Cut to a shot with outside the motel parking lot. A large number of people are outside having exited their rooms, everyone in PJ's looking annoyed. Firefighters mill around but no actual firefighting taking place. No sign of smoke anywhere. Navin, hugging the dog, says, "Thank God for you, Lucky. You saved everyone's lives!"

A motel guest walking by says to him, "Lucky? You call him Lucky? There's no fire. You should call him Shithead."

From that point on until the end of the movie the dog's name is Shithead.

The sooner we accept the fact that our dogs, no matter much we love them, no matter how smart we think they are, will never learn to understand the English language the better off you all will be.

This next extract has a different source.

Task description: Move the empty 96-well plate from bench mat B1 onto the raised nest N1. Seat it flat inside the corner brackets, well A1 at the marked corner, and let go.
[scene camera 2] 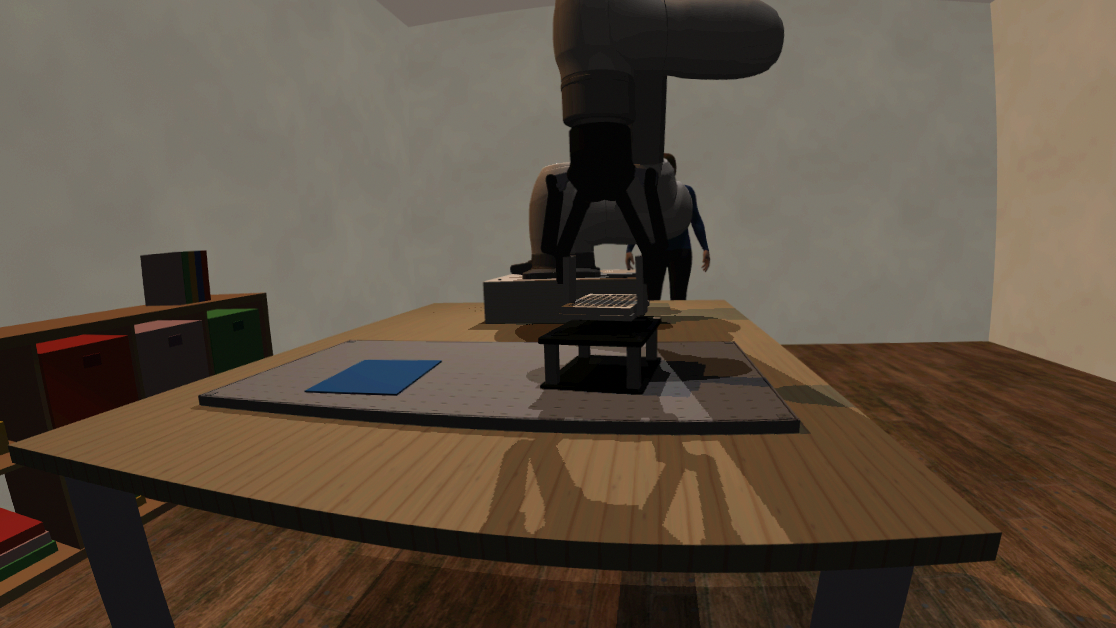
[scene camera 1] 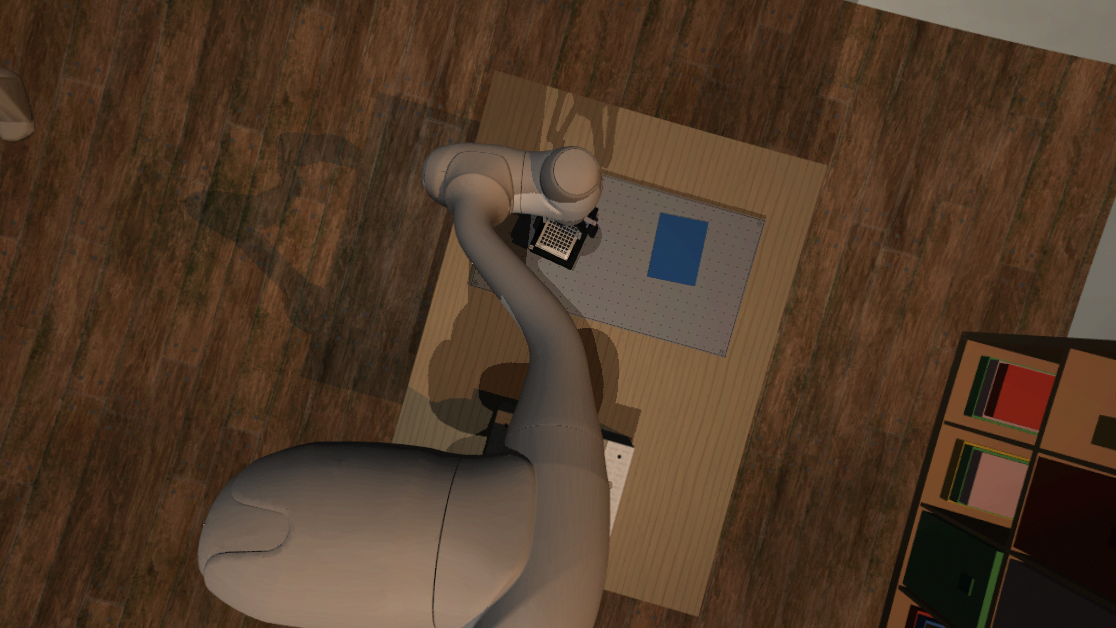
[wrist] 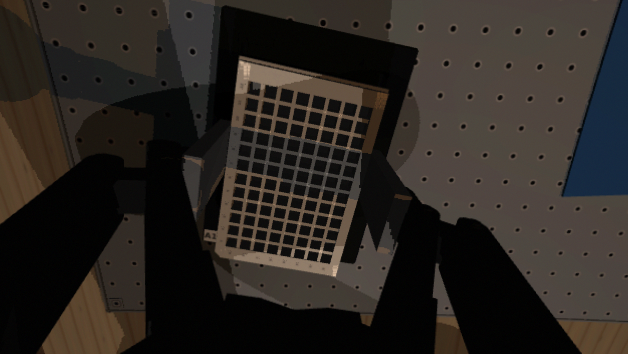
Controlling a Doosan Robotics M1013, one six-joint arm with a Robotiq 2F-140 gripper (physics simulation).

Dogs live their entire lives never having to speak to each other, yet it is clear that do communicate with one another. How could they, or any animal, survive as a species if not so? Elephants, packs of wolves and hyenas, and primates all live in structured social hierarchies with complex relationships. If they weren't able to communicate with one another to maintain structure there would be anarchy. How do they do it? Body language.

Because we humans rely on words we have come less attuned to body language, but it's not like we have completely lost the ability to do so. For example, if we see someone walking towards us dragging their feet, shoulders slumped, with a deflated look on their face, you'd be able to tell that they were feeling sad, wouldn't you?

Dogs are pack animals. Every dog pack has a leader. Dogs brains are hardwired to think in terms of packs, pack structure, and pack leaders. A dog's owner and the owner's family are all a part of the dog's pack in it's own mind. The dog looks for someone to step up and assume the role as pack leader. If no one demonstrates the leadership behavior that it expects and needs, the dog itself will assert itself as the leader. This manifests itself in the form of behaviors such as excessive barking or nipping, peeing all over the house, and other "bad dog" mannerisms.

What a good dog owner must do is establish and maintain the position of "pack leader". That is what Cesar's book is all about.

I've begun practicing some the things I've just learned from Cesar. For example, when Charlie and Zoe are playing a little too rough, instead of yelling, "Hey, cut it out, you two!", I mentally achieve a "calm-assertive" state, physically separate them with a firm but gentle hand, and look at each of them saying, "Cut it out", in my mind, but never verbalizing it. I try to express it with a look and with body language. And believe it or not, they actually seem to get it!

With continued practice I believe I will be able to master it.